__WORK ORDER__.
Reproduce the listing below exactly, except for its pictures.
=== Section Start ===
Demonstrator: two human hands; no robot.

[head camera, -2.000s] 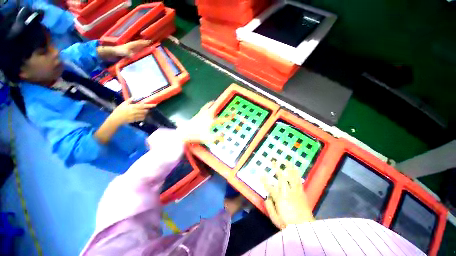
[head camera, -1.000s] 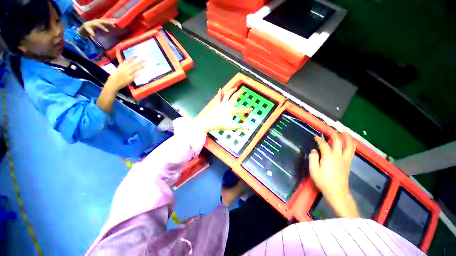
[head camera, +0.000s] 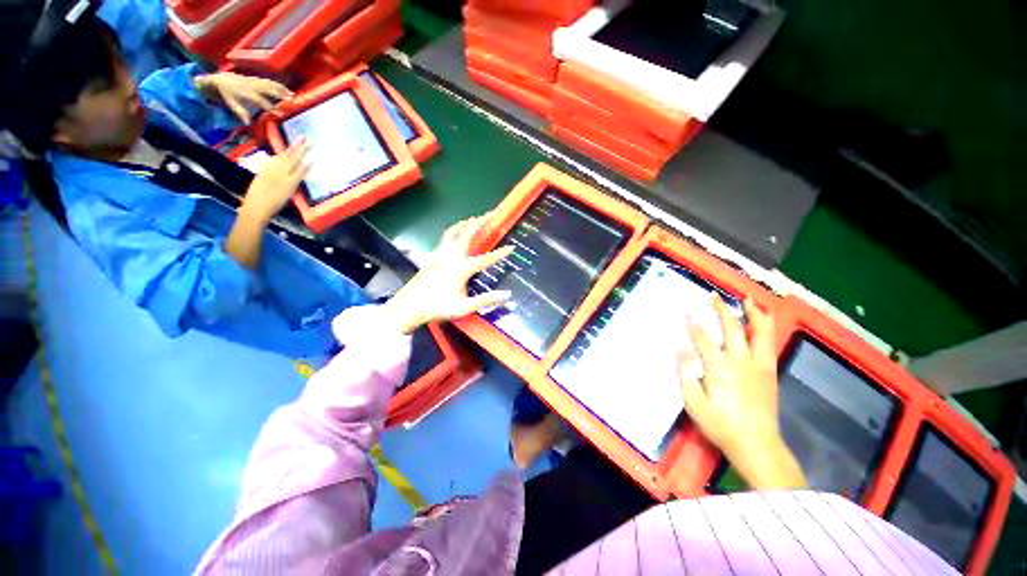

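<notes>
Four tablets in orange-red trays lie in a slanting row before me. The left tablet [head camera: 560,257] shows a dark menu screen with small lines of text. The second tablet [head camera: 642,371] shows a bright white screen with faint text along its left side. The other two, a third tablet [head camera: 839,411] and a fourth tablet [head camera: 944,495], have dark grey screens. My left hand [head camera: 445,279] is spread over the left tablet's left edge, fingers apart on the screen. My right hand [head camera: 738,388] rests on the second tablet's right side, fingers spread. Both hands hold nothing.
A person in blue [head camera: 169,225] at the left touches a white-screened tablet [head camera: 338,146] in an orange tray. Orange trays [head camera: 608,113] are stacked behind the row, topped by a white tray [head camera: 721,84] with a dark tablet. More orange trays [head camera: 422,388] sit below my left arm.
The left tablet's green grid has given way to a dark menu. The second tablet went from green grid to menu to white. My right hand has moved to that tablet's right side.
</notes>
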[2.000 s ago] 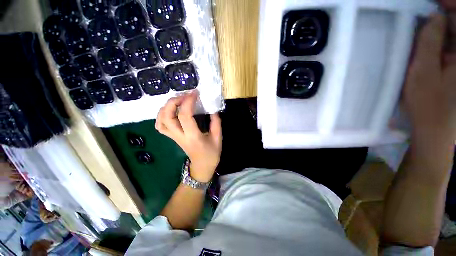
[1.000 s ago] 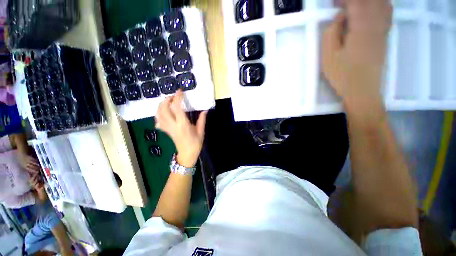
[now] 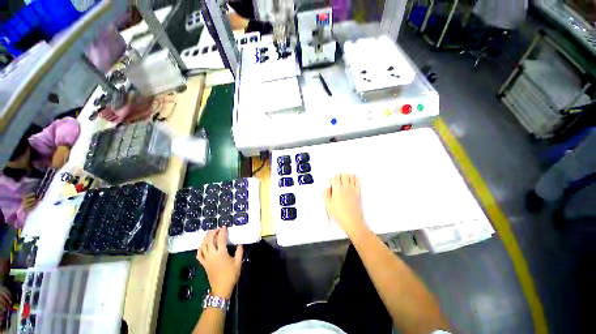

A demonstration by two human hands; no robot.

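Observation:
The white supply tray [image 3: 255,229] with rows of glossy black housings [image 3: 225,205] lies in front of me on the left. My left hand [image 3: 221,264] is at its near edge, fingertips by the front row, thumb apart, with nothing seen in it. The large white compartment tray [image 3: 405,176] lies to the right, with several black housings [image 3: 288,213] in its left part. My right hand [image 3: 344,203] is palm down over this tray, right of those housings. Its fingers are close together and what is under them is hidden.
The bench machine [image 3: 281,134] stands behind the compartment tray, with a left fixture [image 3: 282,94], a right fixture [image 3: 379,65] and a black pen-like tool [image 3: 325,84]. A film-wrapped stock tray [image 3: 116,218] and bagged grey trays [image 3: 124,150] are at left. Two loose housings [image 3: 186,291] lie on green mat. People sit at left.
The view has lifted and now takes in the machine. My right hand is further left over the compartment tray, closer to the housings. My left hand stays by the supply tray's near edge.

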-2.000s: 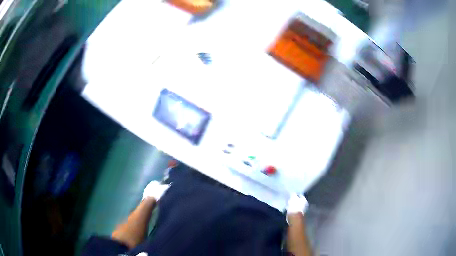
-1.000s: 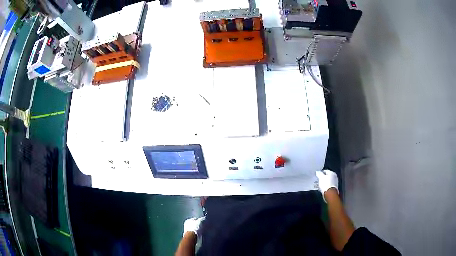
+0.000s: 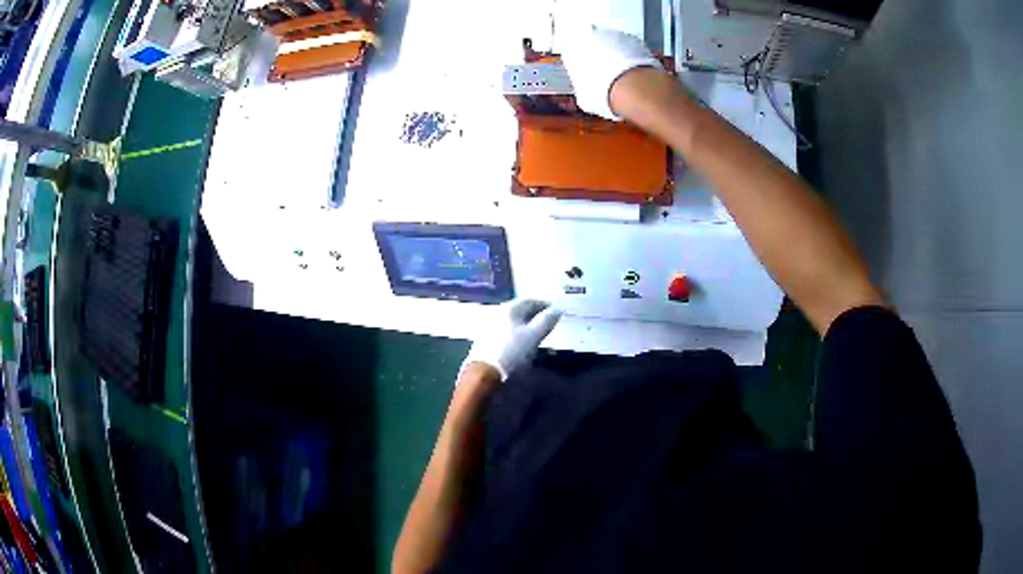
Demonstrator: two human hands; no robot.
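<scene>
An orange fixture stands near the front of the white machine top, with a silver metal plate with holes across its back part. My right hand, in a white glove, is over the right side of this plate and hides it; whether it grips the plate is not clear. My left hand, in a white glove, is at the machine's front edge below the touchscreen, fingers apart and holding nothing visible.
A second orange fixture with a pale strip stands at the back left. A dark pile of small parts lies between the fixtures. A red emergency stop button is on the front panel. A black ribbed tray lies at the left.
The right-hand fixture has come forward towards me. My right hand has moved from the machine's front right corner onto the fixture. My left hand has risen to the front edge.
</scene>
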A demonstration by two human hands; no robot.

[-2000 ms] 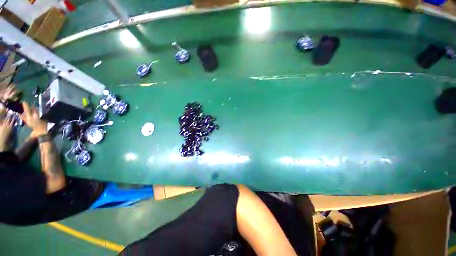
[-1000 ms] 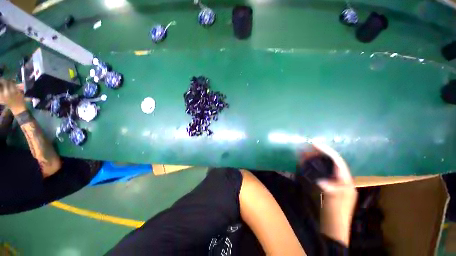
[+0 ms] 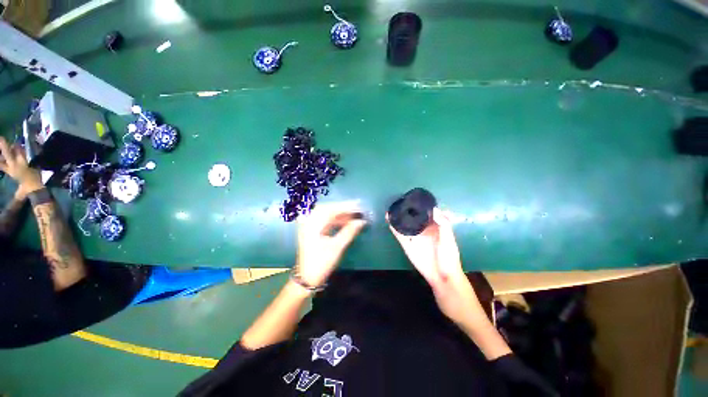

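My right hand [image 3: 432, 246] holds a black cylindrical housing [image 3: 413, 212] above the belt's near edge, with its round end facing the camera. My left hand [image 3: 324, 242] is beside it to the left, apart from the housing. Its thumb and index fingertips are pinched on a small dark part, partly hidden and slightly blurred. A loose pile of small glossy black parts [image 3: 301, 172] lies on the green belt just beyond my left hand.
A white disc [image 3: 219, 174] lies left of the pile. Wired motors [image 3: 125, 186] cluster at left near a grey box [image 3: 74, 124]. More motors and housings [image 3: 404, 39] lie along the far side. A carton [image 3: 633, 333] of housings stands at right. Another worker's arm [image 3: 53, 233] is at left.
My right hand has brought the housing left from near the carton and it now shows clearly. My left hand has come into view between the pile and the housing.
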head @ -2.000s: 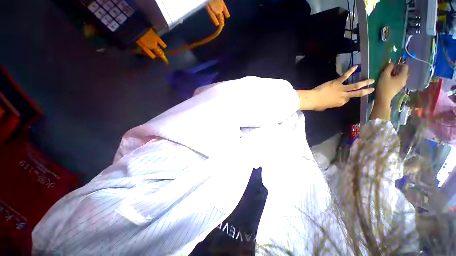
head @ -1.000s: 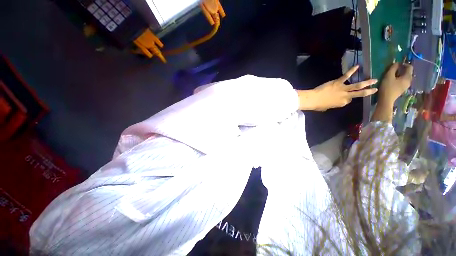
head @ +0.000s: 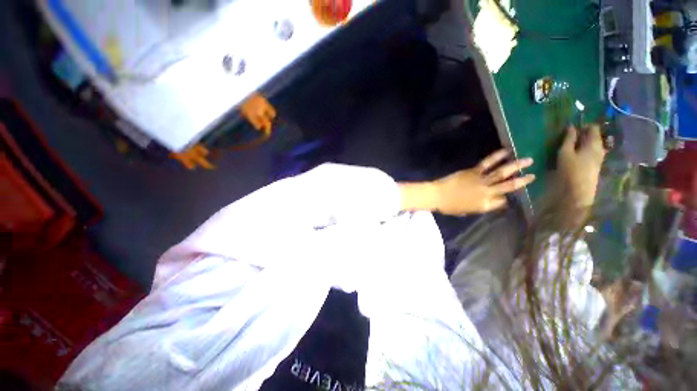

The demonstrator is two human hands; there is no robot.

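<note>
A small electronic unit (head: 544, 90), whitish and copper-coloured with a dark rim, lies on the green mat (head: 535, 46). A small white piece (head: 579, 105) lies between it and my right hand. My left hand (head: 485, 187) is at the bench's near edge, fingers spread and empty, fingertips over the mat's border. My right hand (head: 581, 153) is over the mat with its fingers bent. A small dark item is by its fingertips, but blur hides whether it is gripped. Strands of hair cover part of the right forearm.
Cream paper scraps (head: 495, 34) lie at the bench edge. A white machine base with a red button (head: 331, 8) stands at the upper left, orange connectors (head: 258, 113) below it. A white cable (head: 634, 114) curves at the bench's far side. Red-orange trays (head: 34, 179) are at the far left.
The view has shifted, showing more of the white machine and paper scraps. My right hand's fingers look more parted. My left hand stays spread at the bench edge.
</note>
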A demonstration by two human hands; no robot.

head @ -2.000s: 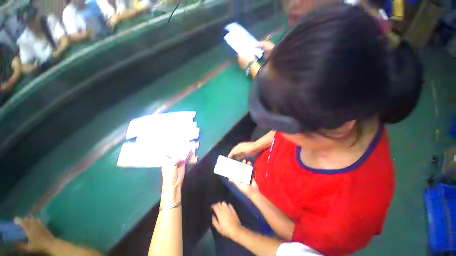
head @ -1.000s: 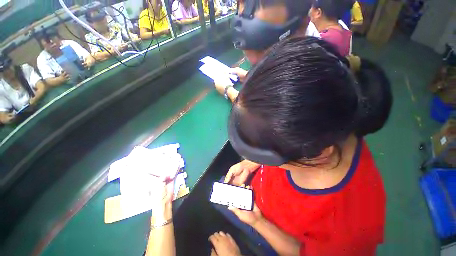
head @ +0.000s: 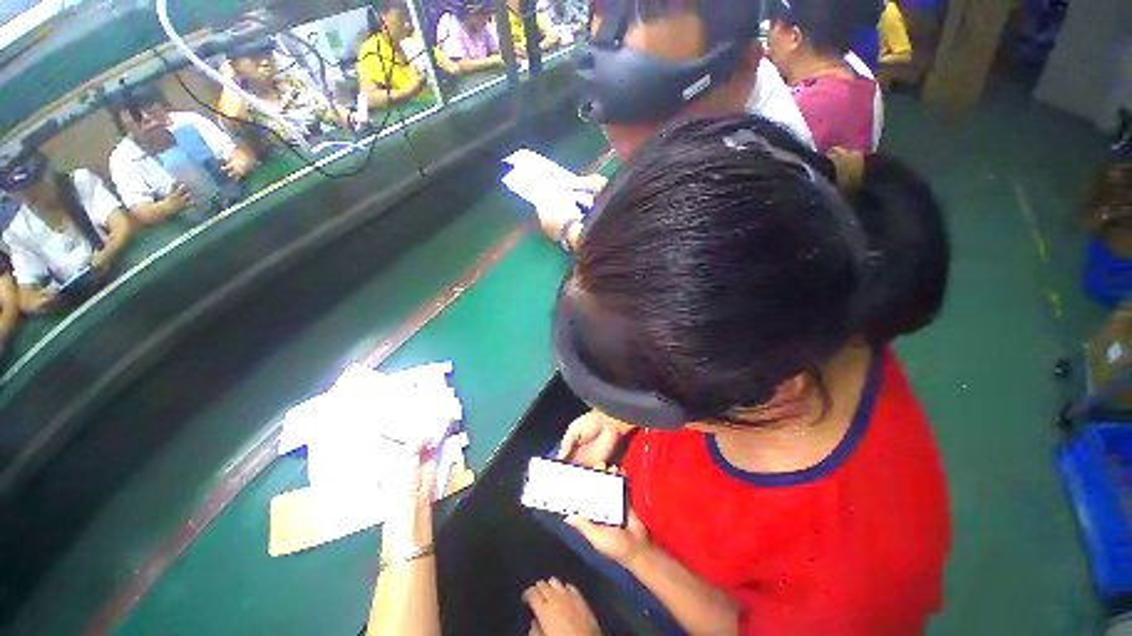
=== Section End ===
__EXPECTED OUTPUT__.
Demonstrator: two human hands; no robot.

[head camera, -2.000s] 
[head camera, -1.000s] 
[head camera, +0.000s] 

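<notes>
Four tablets in orange-red trays lie in a slanting row before me. The left tablet [head camera: 560,257] shows a dark menu screen with small lines of text. The second tablet [head camera: 642,371] shows a bright white screen with faint text along its left side. The other two, a third tablet [head camera: 839,411] and a fourth tablet [head camera: 944,495], have dark grey screens. My left hand [head camera: 445,279] is spread over the left tablet's left edge, fingers apart on the screen. My right hand [head camera: 738,388] rests on the second tablet's right side, fingers spread. Both hands hold nothing.
A person in blue [head camera: 169,225] at the left touches a white-screened tablet [head camera: 338,146] in an orange tray. Orange trays [head camera: 608,113] are stacked behind the row, topped by a white tray [head camera: 721,84] with a dark tablet. More orange trays [head camera: 422,388] sit below my left arm.
The left tablet's green grid has given way to a dark menu. The second tablet went from green grid to menu to white. My right hand has moved to that tablet's right side.
</notes>
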[2.000 s ago] 
[1.000 s ago] 
[now] 

A demonstration by two human hands; no robot.

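Observation:
The white supply tray [image 3: 255,229] with rows of glossy black housings [image 3: 225,205] lies in front of me on the left. My left hand [image 3: 221,264] is at its near edge, fingertips by the front row, thumb apart, with nothing seen in it. The large white compartment tray [image 3: 405,176] lies to the right, with several black housings [image 3: 288,213] in its left part. My right hand [image 3: 344,203] is palm down over this tray, right of those housings. Its fingers are close together and what is under them is hidden.
The bench machine [image 3: 281,134] stands behind the compartment tray, with a left fixture [image 3: 282,94], a right fixture [image 3: 379,65] and a black pen-like tool [image 3: 325,84]. A film-wrapped stock tray [image 3: 116,218] and bagged grey trays [image 3: 124,150] are at left. Two loose housings [image 3: 186,291] lie on green mat. People sit at left.
The view has lifted and now takes in the machine. My right hand is further left over the compartment tray, closer to the housings. My left hand stays by the supply tray's near edge.
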
-2.000s: 
-1.000s: 
+0.000s: 
Demonstrator: two human hands; no robot.
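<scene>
An orange fixture stands near the front of the white machine top, with a silver metal plate with holes across its back part. My right hand, in a white glove, is over the right side of this plate and hides it; whether it grips the plate is not clear. My left hand, in a white glove, is at the machine's front edge below the touchscreen, fingers apart and holding nothing visible.
A second orange fixture with a pale strip stands at the back left. A dark pile of small parts lies between the fixtures. A red emergency stop button is on the front panel. A black ribbed tray lies at the left.
The right-hand fixture has come forward towards me. My right hand has moved from the machine's front right corner onto the fixture. My left hand has risen to the front edge.
</scene>
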A demonstration by two human hands; no robot.

[-2000 ms] 
[-1000 ms] 
[+0 ms] 

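My right hand [image 3: 432, 246] holds a black cylindrical housing [image 3: 413, 212] above the belt's near edge, with its round end facing the camera. My left hand [image 3: 324, 242] is beside it to the left, apart from the housing. Its thumb and index fingertips are pinched on a small dark part, partly hidden and slightly blurred. A loose pile of small glossy black parts [image 3: 301, 172] lies on the green belt just beyond my left hand.
A white disc [image 3: 219, 174] lies left of the pile. Wired motors [image 3: 125, 186] cluster at left near a grey box [image 3: 74, 124]. More motors and housings [image 3: 404, 39] lie along the far side. A carton [image 3: 633, 333] of housings stands at right. Another worker's arm [image 3: 53, 233] is at left.
My right hand has brought the housing left from near the carton and it now shows clearly. My left hand has come into view between the pile and the housing.
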head @ -2.000s: 
head @ -1.000s: 
head @ +0.000s: 

The demonstrator is two human hands; there is no robot.

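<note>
A small electronic unit (head: 544, 90), whitish and copper-coloured with a dark rim, lies on the green mat (head: 535, 46). A small white piece (head: 579, 105) lies between it and my right hand. My left hand (head: 485, 187) is at the bench's near edge, fingers spread and empty, fingertips over the mat's border. My right hand (head: 581, 153) is over the mat with its fingers bent. A small dark item is by its fingertips, but blur hides whether it is gripped. Strands of hair cover part of the right forearm.
Cream paper scraps (head: 495, 34) lie at the bench edge. A white machine base with a red button (head: 331, 8) stands at the upper left, orange connectors (head: 258, 113) below it. A white cable (head: 634, 114) curves at the bench's far side. Red-orange trays (head: 34, 179) are at the far left.
The view has shifted, showing more of the white machine and paper scraps. My right hand's fingers look more parted. My left hand stays spread at the bench edge.
</note>
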A demonstration by two human hands; no robot.

head @ -2.000s: 
head @ -1.000s: 
head @ +0.000s: 

The answer to this exercise is complete.